In 2000, Anderson put up $30 million in an effort to keep the Mir space station on orbit as a commercial platform after Russia — under pressure from the United States — announced it would deorbit the aging station into the ocean and focus on building the international space station.
Anderson’s investment kept Mir in space an additional year. During that time, Amsterdam-based MirCorp signed a contract with Los Angeles businessman Dennis Tito to fly to the Russian space station. Tito never got the chance to visit Mir before it was steered into the ocean in March 2001, but later that year, over the initial objections of NASA, Russia flew Tito to the international space station for a week long stay.
After investing more than $60 million in MirCorp and the failed Rotary Rocket, Anderson started a satellite servicing venture in 2002 called Orbital Recovery Corp. and took on the role of chairman and chief executive, an unusual step given his tendency to keep a low profile in his space businesses.
Anderson told Space News in 2002 that unlike some of his previous forays into space — which he admitted could be characterized more by their underlying idealism than hard-nosed business acumen — the driving motivation behind Orbital Recovery was to make money.
“The joke is I make money in telecom so I can [throw] it away in space,” Anderson said. “I’m done being an angel investor for crackpot space enthusiasts. I want to be the guy who really commercializes space.”
Anderson no longer has an operational role in Orbital Recovery, according to Jeffrey Lenorovitz, president of a Fairfax, Va.-based public relations firm that represents the company.
“Walt Anderson contributed to the early stages of the structure of Orbital Recovery. He has not been involved in the operations of the company since early 2004,” Lenorovitz said. “The recent events are a personal matter for Mr. Anderson and have no relevance to the company.”

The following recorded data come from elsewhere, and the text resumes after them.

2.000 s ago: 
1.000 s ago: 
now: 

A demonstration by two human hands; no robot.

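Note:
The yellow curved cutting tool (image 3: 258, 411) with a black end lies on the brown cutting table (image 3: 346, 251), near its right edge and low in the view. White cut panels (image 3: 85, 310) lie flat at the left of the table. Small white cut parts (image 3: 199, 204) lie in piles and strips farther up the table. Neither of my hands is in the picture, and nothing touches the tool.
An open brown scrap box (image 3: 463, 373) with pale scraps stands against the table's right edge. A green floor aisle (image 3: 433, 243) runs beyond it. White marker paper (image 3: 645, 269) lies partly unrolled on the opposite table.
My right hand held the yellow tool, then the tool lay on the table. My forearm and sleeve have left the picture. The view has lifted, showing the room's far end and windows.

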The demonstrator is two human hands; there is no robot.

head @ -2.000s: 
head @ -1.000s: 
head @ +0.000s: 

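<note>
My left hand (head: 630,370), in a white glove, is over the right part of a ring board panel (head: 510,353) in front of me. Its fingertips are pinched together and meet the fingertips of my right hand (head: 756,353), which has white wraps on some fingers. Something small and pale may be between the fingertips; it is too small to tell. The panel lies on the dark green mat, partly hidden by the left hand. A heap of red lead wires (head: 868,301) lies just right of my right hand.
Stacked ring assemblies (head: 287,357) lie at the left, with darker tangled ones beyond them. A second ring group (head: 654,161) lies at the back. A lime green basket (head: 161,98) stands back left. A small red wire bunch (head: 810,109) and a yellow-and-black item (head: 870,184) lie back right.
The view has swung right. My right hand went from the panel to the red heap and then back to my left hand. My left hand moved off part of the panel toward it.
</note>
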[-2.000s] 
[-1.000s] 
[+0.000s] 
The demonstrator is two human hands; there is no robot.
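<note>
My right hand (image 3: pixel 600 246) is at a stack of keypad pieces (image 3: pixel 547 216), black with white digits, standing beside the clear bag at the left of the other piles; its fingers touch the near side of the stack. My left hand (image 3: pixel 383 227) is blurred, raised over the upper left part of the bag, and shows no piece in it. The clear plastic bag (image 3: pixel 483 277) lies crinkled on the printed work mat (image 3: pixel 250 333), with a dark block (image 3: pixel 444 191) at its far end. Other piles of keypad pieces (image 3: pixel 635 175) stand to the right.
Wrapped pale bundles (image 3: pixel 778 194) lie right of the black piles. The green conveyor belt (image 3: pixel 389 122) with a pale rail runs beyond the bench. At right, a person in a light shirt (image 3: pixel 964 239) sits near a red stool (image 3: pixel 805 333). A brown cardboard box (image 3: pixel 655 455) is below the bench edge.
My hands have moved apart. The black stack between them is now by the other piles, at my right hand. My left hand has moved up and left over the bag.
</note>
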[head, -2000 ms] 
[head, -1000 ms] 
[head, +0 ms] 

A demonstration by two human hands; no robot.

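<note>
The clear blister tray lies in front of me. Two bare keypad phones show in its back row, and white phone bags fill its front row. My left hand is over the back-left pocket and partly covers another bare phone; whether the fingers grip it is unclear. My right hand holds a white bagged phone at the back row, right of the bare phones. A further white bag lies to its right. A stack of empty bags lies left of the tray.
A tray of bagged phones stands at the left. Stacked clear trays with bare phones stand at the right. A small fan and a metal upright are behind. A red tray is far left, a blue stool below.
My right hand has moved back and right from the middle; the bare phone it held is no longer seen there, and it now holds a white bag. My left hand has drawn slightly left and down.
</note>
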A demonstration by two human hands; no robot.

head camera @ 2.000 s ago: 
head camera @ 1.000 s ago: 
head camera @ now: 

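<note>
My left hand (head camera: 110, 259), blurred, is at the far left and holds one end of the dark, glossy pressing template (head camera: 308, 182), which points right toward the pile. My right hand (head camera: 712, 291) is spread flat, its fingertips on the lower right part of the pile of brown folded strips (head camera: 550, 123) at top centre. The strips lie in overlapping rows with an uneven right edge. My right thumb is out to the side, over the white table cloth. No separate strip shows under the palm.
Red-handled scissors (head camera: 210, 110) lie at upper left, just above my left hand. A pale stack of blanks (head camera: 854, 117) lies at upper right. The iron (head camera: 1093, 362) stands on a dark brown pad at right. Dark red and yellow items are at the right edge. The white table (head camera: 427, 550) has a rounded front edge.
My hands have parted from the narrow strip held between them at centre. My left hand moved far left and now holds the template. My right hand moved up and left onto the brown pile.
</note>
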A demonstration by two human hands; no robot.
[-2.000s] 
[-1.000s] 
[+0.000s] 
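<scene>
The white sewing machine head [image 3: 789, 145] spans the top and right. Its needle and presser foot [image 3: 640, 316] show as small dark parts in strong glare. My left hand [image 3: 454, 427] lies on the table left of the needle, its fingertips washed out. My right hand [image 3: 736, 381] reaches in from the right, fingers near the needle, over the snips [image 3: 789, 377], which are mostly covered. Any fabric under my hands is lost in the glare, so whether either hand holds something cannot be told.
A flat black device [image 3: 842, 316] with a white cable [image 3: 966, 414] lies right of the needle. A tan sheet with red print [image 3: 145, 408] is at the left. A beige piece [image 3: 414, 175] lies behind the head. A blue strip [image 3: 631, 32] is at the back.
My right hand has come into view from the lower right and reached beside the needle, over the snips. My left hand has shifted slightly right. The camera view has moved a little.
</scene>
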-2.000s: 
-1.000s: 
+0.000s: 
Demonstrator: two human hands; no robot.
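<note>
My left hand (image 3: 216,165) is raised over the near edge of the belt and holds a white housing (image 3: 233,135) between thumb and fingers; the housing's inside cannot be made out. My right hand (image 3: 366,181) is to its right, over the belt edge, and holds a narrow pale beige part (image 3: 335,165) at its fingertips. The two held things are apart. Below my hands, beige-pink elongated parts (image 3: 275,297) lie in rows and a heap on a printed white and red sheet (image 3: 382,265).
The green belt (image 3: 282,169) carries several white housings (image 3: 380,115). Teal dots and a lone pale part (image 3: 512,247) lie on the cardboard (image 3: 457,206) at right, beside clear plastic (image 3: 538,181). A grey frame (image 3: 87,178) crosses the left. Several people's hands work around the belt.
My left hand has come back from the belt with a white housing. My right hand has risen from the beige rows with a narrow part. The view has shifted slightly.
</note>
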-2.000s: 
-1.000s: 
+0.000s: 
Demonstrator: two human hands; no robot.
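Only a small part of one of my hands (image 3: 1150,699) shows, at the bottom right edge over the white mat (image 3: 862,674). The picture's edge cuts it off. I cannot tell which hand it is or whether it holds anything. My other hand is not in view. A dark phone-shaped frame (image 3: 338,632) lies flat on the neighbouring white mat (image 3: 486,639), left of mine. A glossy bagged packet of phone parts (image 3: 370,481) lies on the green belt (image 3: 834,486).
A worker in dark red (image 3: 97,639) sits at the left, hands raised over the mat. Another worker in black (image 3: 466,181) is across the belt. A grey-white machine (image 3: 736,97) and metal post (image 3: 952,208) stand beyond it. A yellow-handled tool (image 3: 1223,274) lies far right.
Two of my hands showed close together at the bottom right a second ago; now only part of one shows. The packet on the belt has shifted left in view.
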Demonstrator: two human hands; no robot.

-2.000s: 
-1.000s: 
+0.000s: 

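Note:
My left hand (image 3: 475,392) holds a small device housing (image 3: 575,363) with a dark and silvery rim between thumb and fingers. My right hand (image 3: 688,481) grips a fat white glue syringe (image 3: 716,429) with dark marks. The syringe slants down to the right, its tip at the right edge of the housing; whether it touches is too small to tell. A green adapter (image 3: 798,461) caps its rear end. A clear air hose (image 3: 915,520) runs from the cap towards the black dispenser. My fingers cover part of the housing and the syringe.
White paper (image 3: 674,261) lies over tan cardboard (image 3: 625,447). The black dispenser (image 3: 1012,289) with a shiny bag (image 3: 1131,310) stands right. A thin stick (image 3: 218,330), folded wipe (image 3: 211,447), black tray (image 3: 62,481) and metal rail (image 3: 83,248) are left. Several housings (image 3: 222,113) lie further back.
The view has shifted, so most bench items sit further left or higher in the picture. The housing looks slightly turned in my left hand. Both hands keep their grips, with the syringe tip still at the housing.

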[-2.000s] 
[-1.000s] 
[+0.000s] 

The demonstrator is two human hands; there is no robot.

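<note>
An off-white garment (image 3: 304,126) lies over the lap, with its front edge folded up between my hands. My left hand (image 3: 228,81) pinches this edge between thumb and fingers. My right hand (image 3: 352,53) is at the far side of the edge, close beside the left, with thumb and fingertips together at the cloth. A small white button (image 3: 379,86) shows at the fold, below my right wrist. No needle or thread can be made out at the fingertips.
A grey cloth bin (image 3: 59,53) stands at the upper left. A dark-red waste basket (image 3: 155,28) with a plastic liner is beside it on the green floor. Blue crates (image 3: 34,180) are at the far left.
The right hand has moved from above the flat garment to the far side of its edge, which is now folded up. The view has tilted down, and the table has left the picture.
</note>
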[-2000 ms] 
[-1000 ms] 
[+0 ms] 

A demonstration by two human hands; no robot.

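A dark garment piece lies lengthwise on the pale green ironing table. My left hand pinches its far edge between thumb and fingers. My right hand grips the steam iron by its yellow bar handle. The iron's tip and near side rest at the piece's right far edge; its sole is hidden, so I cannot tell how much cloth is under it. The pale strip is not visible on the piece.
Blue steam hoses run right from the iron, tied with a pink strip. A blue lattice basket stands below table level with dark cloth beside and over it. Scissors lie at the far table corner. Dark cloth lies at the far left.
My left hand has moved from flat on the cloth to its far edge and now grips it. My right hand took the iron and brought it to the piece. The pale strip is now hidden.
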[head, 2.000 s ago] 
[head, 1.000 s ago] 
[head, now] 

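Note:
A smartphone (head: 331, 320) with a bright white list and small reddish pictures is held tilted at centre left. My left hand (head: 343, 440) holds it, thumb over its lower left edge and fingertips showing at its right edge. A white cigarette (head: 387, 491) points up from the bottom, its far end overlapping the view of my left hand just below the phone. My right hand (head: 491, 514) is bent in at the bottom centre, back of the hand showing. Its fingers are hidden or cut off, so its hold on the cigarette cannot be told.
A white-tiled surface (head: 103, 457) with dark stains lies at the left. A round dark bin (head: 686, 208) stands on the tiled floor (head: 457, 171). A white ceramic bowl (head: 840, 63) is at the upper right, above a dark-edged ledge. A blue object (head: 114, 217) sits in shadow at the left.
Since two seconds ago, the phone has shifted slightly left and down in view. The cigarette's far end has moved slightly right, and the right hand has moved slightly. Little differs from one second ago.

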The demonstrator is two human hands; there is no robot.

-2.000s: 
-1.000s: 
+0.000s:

Lenorovitz said the London-based company changed its name to Orbital Recovery Ltd. in 2004 and hired Phil Braden to serve as chief executive officer. He said the company does not depend on Anderson’s money and is funding the development of the ConeXpress Orbital Life Extension Vehicle through investments from its major European industrial partners, including Dutch Space, the Swedish Space Corp. and Kayser-Threde of Munich, Germany.
Lenorovitz declined to comment on how much of the new company, if any, Anderson still owns. “As a private company we do not provide such information,” he said.